### Work to be completed
All of the data should be reproduced word for word, though its pictures must be omitted.
+++ Dataset content
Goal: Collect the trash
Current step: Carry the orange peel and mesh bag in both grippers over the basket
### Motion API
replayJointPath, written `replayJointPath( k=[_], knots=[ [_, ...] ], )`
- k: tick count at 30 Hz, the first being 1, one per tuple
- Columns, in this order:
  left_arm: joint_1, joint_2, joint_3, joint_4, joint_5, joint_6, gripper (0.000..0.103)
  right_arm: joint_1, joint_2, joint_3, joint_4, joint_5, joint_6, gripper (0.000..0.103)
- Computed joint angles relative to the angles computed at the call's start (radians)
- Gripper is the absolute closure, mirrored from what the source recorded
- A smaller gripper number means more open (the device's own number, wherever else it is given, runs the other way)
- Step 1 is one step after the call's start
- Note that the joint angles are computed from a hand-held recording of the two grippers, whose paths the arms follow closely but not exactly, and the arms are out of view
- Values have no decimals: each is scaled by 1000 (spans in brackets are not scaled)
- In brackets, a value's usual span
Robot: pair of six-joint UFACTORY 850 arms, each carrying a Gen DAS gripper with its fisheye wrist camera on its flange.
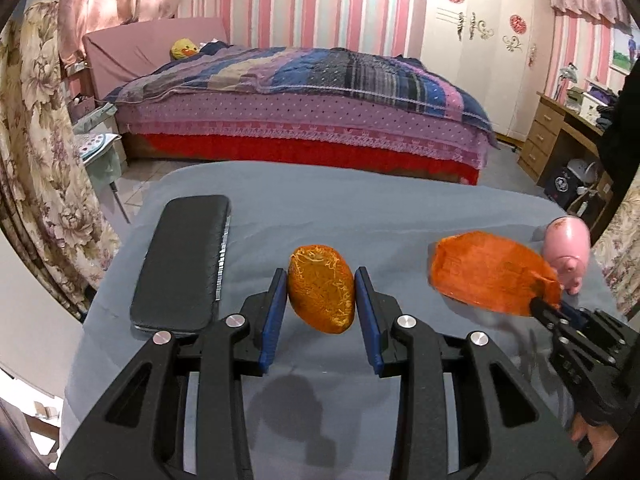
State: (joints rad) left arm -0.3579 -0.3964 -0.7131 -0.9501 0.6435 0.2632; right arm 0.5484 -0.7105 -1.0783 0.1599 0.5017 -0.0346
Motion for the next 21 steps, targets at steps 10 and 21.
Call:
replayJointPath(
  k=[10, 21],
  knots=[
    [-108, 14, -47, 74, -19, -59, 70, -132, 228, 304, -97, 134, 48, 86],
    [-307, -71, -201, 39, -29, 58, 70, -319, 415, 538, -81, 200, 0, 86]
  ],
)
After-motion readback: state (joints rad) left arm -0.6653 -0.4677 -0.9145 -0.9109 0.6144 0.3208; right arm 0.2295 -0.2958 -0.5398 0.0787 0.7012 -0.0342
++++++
### Your solution
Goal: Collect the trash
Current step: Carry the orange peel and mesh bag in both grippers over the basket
### Motion API
replayJointPath, written `replayJointPath( k=[_], knots=[ [_, ...] ], )`
- k: tick count at 30 Hz, the first being 1, one per tuple
- Columns, in this order:
  left_arm: joint_1, joint_2, joint_3, joint_4, joint_5, joint_6, gripper (0.000..0.103)
  right_arm: joint_1, joint_2, joint_3, joint_4, joint_5, joint_6, gripper (0.000..0.103)
- Computed joint angles relative to the angles computed at the call's start (radians)
- Gripper is the absolute closure, mirrored from what the source recorded
- A smaller gripper number means more open (the device's own number, wherever else it is given, runs the other way)
- Step 1 is one step after the call's start
- Note that the joint angles are computed from a hand-held recording of the two grippers, whose paths the arms follow closely but not exactly, and the arms are out of view
- Values have no decimals: each is scaled by 1000 (spans in brackets are not scaled)
- In brackets, a value's usual span
Robot: pair of six-joint UFACTORY 850 arms, each carrying a Gen DAS gripper with its fisheye wrist camera on its flange.
State: (joints rad) left arm -0.3579 -0.3964 -0.7131 -0.9501 0.6435 0.2632; right arm 0.5484 -0.7105 -1.0783 0.1599 0.5017 -0.0346
Motion for the next 21 steps, targets at steps 10 and 21.
Call:
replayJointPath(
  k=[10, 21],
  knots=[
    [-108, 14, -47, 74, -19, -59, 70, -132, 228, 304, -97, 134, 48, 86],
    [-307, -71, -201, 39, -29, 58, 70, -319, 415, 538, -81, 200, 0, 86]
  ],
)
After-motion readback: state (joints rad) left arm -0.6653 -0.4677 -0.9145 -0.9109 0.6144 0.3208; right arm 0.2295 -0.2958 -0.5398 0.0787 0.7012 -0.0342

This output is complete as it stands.